INPUT FOR THIS TASK →
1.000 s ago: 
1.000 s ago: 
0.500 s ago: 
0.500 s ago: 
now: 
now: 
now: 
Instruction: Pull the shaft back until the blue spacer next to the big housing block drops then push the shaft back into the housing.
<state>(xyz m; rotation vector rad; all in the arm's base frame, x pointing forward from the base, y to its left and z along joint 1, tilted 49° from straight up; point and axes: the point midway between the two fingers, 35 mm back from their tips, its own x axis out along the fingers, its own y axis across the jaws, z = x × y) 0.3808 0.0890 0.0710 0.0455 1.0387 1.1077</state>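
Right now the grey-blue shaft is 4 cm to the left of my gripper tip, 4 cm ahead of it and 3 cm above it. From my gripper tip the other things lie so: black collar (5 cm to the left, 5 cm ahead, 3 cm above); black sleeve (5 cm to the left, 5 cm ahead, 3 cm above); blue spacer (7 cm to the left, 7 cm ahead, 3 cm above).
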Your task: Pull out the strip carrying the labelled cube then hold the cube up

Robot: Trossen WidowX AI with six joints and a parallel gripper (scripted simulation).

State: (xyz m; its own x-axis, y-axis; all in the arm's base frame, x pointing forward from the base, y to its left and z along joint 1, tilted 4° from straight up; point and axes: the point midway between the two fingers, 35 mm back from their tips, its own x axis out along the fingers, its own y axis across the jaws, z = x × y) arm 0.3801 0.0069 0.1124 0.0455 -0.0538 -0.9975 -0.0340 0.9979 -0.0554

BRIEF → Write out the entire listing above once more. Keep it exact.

YOUR RESPONSE →
1.000 s ago: 
1.000 s ago: 
0.500 s ago: 
0.500 s ago: 
now: 
now: 
now: 
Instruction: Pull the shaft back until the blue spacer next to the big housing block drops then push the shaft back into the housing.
<state>(xyz m; rotation vector rad; all in the arm's base frame, x pointing forward from the base, y to its left and z along joint 1, tilted 49° from straight up; point and axes: the point midway between the two fingers, 35 mm back from their tips, its own x axis out along the fingers, its own y axis across the jaws, z = x × y) 0.3808 0.0890 0.0710 0.0455 1.0387 1.1077</state>
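Right now the grey-blue shaft is 4 cm to the left of my gripper tip, 4 cm ahead of it and 3 cm above it. From my gripper tip the other things lie so: black collar (5 cm to the left, 5 cm ahead, 3 cm above); black sleeve (5 cm to the left, 5 cm ahead, 3 cm above); blue spacer (7 cm to the left, 7 cm ahead, 3 cm above).
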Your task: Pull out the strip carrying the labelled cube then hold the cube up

Robot: Trossen WidowX AI with six joints and a parallel gripper (scripted simulation).

State: (xyz m; its own x-axis, y-axis; all in the arm's base frame, x pointing forward from the base, y to its left and z along joint 1, tilted 4° from straight up; point and axes: the point midway between the two fingers, 35 mm back from their tips, its own x axis out along the fingers, its own y axis across the jaws, z = x × y) arm 0.3801 0.0069 0.1124 0.0455 -0.0538 -0.9975 -0.0340 0.9979 -0.0554

Nothing more remains for this exercise.